GC – Quais vos parecem ser os principais trunfos para atrair turistas a esta região?
SFC – Há óptimas praias e bons sítios para os adolescentes se divertirem, como a Green Hill ou o Solar. A Praça da Fruta e os vossos talhos são fantásticos! Mas para nós, adultos, era interessante haver mais fado ou atracções de cultura local. Também seria bom que se fizessem mais actividades junto à lagoa de Óbidos, por exemplo, andar a cavalo.

GC – E o que procuram mais no turismo que fazem, não só aqui mas noutros locais?
SFC – Não gostamos de um turismo demasiado comercializado, com imensas pizzas e comida internacional. Gostamos da cultura das regiões e esta cidade ainda é muito portuguesa, não como o Algarve, que é igual a tantos outros locais no mundo. No fundo, sítios com poucos Starbucks e McDonald’s (risos)

GC – Que pensam dos transportes da cidade e da região?
SFC – O sistema de transportes é bastante bom, mas não tenho a certeza de que toda a gente saiba disso. No ano passado a minha filha veio de autocarro para aqui, vinda do aeroporto, e acho que muitas pessoas não se lembrariam disso – é uma boa alternativa ao aluguer de automóvel.

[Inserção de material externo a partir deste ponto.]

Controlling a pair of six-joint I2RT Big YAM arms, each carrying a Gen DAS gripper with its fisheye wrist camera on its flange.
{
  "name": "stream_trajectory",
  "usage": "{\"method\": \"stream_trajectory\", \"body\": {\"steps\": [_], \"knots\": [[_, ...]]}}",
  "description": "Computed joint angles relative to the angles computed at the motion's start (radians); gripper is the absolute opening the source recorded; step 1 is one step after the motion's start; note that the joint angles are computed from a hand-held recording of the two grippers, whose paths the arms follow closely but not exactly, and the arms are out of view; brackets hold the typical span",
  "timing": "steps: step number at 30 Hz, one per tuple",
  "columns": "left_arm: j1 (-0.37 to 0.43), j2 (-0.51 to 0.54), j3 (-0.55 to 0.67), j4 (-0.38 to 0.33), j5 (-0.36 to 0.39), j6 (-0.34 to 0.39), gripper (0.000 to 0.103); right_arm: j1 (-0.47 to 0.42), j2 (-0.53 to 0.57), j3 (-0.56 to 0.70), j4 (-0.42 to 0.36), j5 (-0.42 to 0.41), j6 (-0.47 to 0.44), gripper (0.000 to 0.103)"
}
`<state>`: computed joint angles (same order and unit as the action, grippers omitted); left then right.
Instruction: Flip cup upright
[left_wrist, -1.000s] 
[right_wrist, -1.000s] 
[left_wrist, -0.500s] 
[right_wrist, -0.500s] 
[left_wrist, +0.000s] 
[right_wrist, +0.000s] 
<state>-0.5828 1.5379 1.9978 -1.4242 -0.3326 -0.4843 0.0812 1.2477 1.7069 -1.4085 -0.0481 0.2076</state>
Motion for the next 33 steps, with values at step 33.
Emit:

GC – Nesta estadia, que outros locais aqui perto já visitaram?
SFC – Fomos à zona da batalha da Roliça, a Óbidos, ao Budha Eden no Carvalhal e ao Museu dos Dinossauros na Lourinhã.

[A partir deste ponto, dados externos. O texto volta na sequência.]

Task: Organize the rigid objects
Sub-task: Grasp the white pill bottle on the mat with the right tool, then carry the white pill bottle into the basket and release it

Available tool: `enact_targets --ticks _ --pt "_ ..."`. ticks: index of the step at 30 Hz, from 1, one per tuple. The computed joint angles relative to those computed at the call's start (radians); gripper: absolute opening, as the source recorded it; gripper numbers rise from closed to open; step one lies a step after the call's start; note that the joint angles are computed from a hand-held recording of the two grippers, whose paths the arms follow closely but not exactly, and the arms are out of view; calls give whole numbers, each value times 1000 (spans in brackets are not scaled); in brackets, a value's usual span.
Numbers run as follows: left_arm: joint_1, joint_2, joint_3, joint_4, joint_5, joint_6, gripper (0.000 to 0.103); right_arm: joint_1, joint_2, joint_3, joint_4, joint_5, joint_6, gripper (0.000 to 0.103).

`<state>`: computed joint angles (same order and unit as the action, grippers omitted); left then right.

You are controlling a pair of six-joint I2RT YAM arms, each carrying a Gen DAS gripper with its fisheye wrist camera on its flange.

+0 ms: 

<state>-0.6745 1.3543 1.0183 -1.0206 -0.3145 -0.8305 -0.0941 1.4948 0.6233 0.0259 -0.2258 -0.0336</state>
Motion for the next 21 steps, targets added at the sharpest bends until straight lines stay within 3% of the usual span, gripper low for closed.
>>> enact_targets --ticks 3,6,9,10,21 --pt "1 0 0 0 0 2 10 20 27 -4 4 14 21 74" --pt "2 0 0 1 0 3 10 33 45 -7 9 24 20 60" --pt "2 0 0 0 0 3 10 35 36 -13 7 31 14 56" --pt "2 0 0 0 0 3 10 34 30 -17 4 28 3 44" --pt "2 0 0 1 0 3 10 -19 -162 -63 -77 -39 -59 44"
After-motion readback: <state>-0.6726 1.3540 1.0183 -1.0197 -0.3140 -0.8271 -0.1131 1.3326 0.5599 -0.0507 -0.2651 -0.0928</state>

GC – Em relação ao vosso país, como vêm a situação do primeiro-ministro David Cameron ter contratado Andy Coulson, envolvido no escândalo das escutas telefónicas?
SFC – O primeiro-ministro está sob muita pressão. Ele não está a fazer tantos progressos como esperava quando foi eleito – tudo o que ele está a tentar fazer fica diluído pela pressão. Está a ter um trabalho mais árduo do que estava à espera no início.

GC – E em relação à situação financeira portuguesa, qual é a vossa opinião?
SFC – Pelo que as outras pessoas nos têm dito, os portugueses querem ter tudo, mas não têm dinheiro. É uma pena, e esperamos que Portugal consiga estabilizar-se, mas há que ser realista. Tem havido imenso dinheiro da União Europeia a entrar em Portugal nos últimos dez anos – há novas pontes e auto-estradas, o que vos dá óptimas infra-estruturas. Mas esse volume de receitas não vai continuar a vir e vocês devem reconhecer que têm que parar de gastar tanto dinheiro, e repensar onde o vão passar a gastar.
Ora isso é algo muito complicado para qualquer país, e os portugueses parecem-me um povo muito relaxado, que deve estranhar ter que tomar este tipo de decisões. Mas acho que não conseguimos ter uma imagem precisa de como as coisas estão boas ou más em Portugal, porque tudo o que sabemos é o que vem nas notícias. No geral, as coisas não nos têm parecido tão más como dizem as notícias, ainda que se veja que algumas lojas fecharam e que não se constrói tanto. Mas também nos parece que ainda há muitos ricos em Portugal, e que as pessoas mais pobres é que sofrem mais. Talvez pudessem aproveitar mais algumas oportunidades de exportação. Os espanhóis, nos últimos anos, têm sido bons a criar marcas para vender os seus produtos e imagino que Portugal também tenha muitos produtos de qualidade para vender no estrangeiro, mas precisa de desenvolver melhores marcas para os promover.